• **WORK REQUIRED**:
Your answer should be a single number: the count of lines in the entries below that contain "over".

[Start of Attachment]

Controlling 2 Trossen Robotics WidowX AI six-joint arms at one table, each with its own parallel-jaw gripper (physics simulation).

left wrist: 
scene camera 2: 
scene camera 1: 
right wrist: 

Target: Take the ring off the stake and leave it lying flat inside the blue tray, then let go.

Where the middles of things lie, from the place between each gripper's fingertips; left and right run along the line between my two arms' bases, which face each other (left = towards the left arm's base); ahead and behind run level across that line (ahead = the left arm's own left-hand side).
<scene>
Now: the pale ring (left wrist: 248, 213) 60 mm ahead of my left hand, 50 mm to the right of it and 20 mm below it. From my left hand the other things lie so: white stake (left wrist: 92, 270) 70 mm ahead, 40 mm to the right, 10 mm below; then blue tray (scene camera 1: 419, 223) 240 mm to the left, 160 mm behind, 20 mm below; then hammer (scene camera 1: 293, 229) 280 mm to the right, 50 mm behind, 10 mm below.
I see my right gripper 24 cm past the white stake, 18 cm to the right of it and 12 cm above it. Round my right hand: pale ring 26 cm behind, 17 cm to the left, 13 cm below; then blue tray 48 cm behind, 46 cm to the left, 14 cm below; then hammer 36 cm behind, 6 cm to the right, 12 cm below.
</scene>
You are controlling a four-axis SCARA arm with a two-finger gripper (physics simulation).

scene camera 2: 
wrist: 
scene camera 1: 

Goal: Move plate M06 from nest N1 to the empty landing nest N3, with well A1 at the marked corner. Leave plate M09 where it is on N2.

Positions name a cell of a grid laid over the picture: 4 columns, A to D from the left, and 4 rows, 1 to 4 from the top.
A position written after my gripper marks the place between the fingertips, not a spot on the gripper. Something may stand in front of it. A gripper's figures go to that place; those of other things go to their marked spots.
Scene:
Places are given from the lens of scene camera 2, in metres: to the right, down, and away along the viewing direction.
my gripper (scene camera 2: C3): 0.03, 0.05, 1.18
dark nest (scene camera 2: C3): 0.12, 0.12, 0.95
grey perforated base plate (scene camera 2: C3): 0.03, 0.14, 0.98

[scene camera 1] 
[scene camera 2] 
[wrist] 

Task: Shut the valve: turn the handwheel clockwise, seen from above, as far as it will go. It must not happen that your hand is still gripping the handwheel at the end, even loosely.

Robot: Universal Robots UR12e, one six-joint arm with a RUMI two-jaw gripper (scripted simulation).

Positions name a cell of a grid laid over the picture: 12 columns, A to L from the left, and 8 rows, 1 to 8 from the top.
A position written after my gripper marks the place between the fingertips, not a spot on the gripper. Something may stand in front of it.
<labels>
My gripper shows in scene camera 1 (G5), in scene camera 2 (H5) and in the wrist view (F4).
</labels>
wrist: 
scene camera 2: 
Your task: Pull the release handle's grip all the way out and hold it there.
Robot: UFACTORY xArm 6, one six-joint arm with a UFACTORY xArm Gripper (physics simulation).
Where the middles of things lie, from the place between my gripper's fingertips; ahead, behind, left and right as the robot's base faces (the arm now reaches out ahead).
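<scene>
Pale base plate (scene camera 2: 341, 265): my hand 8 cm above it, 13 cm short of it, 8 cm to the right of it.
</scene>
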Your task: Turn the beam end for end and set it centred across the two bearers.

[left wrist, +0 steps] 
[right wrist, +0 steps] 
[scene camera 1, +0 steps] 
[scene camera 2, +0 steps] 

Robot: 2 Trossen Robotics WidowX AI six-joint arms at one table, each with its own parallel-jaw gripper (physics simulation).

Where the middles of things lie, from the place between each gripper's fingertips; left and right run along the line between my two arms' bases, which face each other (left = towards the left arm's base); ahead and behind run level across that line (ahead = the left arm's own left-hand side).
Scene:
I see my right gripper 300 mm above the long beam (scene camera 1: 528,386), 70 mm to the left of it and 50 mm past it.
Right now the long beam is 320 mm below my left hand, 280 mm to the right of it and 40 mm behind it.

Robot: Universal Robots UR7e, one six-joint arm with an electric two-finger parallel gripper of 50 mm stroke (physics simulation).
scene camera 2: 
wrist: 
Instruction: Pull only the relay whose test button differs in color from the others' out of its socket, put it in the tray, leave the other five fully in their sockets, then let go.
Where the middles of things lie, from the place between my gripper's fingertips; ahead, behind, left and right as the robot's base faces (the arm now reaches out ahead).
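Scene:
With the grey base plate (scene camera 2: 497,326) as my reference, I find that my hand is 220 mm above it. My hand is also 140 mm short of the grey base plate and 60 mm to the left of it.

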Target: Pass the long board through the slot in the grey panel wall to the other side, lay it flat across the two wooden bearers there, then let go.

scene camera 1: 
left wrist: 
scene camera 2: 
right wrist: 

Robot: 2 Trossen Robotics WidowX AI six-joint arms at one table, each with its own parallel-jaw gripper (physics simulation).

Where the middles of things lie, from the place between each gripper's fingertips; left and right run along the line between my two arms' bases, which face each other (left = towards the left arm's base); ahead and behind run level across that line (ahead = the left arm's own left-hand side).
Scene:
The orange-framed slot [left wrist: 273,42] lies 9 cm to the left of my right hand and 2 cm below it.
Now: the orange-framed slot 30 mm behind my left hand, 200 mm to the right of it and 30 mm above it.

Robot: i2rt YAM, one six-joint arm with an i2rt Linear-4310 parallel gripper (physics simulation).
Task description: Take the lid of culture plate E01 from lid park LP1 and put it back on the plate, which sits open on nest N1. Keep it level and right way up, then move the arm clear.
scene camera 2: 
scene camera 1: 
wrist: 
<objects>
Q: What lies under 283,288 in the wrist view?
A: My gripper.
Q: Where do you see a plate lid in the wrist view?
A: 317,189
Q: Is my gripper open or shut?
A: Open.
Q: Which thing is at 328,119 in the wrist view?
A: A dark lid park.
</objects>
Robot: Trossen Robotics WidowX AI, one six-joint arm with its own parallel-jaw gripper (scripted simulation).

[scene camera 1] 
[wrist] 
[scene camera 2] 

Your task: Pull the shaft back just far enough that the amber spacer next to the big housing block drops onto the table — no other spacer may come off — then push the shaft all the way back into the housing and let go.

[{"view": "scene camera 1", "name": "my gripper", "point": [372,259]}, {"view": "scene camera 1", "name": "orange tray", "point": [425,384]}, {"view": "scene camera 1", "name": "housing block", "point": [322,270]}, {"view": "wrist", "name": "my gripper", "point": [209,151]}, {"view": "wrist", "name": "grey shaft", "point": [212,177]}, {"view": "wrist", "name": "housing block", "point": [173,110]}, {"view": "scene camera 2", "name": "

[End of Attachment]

• **ANSWER AREA**:
2